• [What you should do] Copy out each line in the material below that has the word "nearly".
*** Opening of Available data ***
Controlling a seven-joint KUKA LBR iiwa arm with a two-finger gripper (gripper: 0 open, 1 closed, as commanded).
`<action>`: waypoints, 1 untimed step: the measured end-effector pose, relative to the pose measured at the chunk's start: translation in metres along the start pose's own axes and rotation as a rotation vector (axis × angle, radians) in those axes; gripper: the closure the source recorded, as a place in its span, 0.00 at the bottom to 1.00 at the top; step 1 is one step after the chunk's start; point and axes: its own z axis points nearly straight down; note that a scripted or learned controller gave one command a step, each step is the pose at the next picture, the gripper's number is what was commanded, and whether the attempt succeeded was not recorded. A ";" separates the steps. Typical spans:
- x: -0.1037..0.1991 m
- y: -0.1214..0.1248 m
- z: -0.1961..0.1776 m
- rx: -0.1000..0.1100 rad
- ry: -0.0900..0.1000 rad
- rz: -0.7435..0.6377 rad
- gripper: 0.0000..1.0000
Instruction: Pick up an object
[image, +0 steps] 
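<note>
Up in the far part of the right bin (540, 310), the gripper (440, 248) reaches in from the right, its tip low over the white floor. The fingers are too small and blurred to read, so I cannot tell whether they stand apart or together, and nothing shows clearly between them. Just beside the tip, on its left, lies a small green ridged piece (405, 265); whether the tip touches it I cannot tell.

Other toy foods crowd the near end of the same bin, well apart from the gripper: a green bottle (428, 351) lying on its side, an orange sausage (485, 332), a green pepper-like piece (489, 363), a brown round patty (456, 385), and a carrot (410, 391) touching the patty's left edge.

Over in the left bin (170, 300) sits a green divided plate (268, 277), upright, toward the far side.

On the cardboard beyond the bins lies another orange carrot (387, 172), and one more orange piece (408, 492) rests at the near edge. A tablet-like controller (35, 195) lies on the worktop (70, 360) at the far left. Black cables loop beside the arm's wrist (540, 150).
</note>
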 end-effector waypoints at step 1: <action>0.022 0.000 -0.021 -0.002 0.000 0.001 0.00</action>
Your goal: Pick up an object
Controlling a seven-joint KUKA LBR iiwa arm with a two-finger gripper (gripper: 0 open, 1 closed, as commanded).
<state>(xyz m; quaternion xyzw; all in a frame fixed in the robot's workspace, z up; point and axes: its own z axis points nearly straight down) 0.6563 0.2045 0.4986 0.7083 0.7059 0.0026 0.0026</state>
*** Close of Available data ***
• [Your response]
`<action>`: waypoints, 1 untimed step: the measured end-effector pose, relative to the pose measured at the chunk's start: translation in metres along the start pose's own axes and rotation as a rotation vector (axis × angle, radians) in those axes; gripper: the closure the source recorded, as a place in its span, 0.00 at the bottom to 1.00 at the top; step 1 is one step after the chunk's start; point and axes: its own z axis points nearly straight down; note that a scripted or learned controller gave one command a step, each step is the pose at the next picture, the gripper's number is what was commanded, and whether the attempt succeeded was not recorded. A ";" separates the steps. Typical spans:
<state>(xyz m; quaternion xyzw; all in a frame fixed in the robot's workspace, z up; point and axes: its own z axis points nearly straight down) 0.6563 0.2045 0.4986 0.7083 0.7059 0.0026 0.0026</state>

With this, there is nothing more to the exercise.